Loading...
Loading...
Developers working on Roaring Bitmap-style 16-bit sorted arrays are showing that classic std::binary_search can be outperformed by algorithms tuned for modern CPUs. The proposed “SIMD Quad” approach combines a four-way (quaternary) narrowing step—often via interpolation over 16-element blocks—with wide SIMD comparisons using SSE2 on x64 and NEON on ARM. By treating each block as a SIMD-sized unit, it avoids tiny, branchy descent, probes fewer dependent memory locations, and exploits memory-level parallelism. The result is faster membership tests for array containers (typically 1–4096 elements) central to high-throughput analytics systems.
A developer built SIMD Quad, a faster search for sorted arrays of 16-bit integers used in Roaring Bitmaps. Rather than standard binary search, the algorithm divides arrays into 16-element blocks, uses the last element of each block as interpolation keys, and performs a quaternary interpolation search to quickly pick a candidate block. For small arrays (<16) it falls back to linear search. Once a block is selected, SIMD instructions (NEON on ARM, SSE2 on x86) compare all 16 elements in parallel for equality, avoiding deeper binary-search steps and exploiting memory-level parallelism. The hybrid approach leverages hardware SIMD and interpolation to reduce comparisons and improve throughput for common bitmap workloads.
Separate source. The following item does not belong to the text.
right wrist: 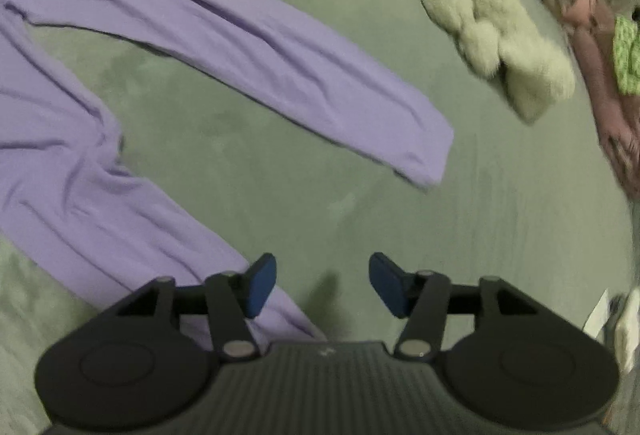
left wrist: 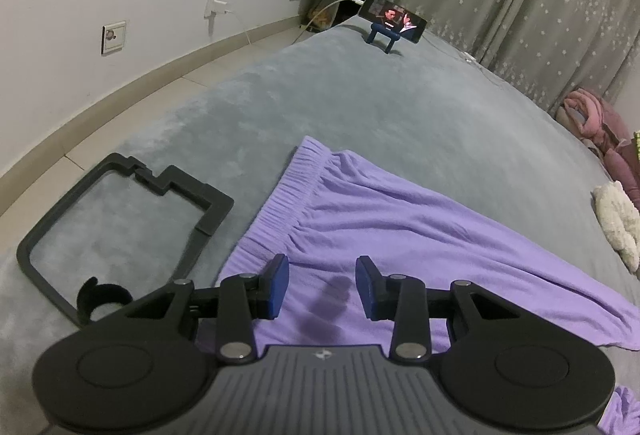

A developer proposes SIMD Quad, a hybrid search algorithm that beats traditional binary search for sorted arrays of 16-bit integers (common in Roaring Bitmap containers). It divides arrays into 16-element blocks, uses the last element of each block as keys and performs a quaternary interpolation search across block boundaries to quickly narrow to one block, then uses SIMD (NEON on ARM, SSE2 on x64) to compare all 16 elements in parallel. For tiny arrays (<16) it falls back to linear scan. The approach leverages wide SIMD comparisons and memory-level parallelism to reduce branch work and comparisons, promising faster membership tests in bitmap-like data structures.
A developer proposes SIMD Quad, a faster search for sorted arrays of 16-bit integers (typical in Roaring Bitmaps) that beats std::binary_search by combining quaternary interpolation on 16-element blocks with SIMD comparisons. Arrays under 16 elements use linear search; larger arrays are split into 16-element blocks whose last elements act as interpolation keys. A quaternary interpolation narrows the candidate block, then NEON (ARM) or SSE2 (x64) loads all 16 values and compares them to the target in parallel. The approach leverages wide SIMD comparisons and modern CPUs' memory-level parallelism to reduce branch work and runtime, trading a few extra instructions for much fewer memory-bound steps.
A developer found faster alternatives to std::binary_search for Roaring Bitmap 16-bit arrays (sizes 1–4096) by leveraging modern CPU features. Key insights: use SIMD comparisons that inspect eight or more 16-bit integers in one instruction, and exploit memory-level parallelism by replacing binary search with a quaternary (four-way) search to probe multiple pivots simultaneously. The approach avoids descending below SIMD-width blocks, enabling cheaper multi-element comparisons and fewer dependent memory accesses. This can outperform classic binary search on x64 and 64-bit ARM CPUs, improving membership queries in compact bitmap containers used in high-performance data systems.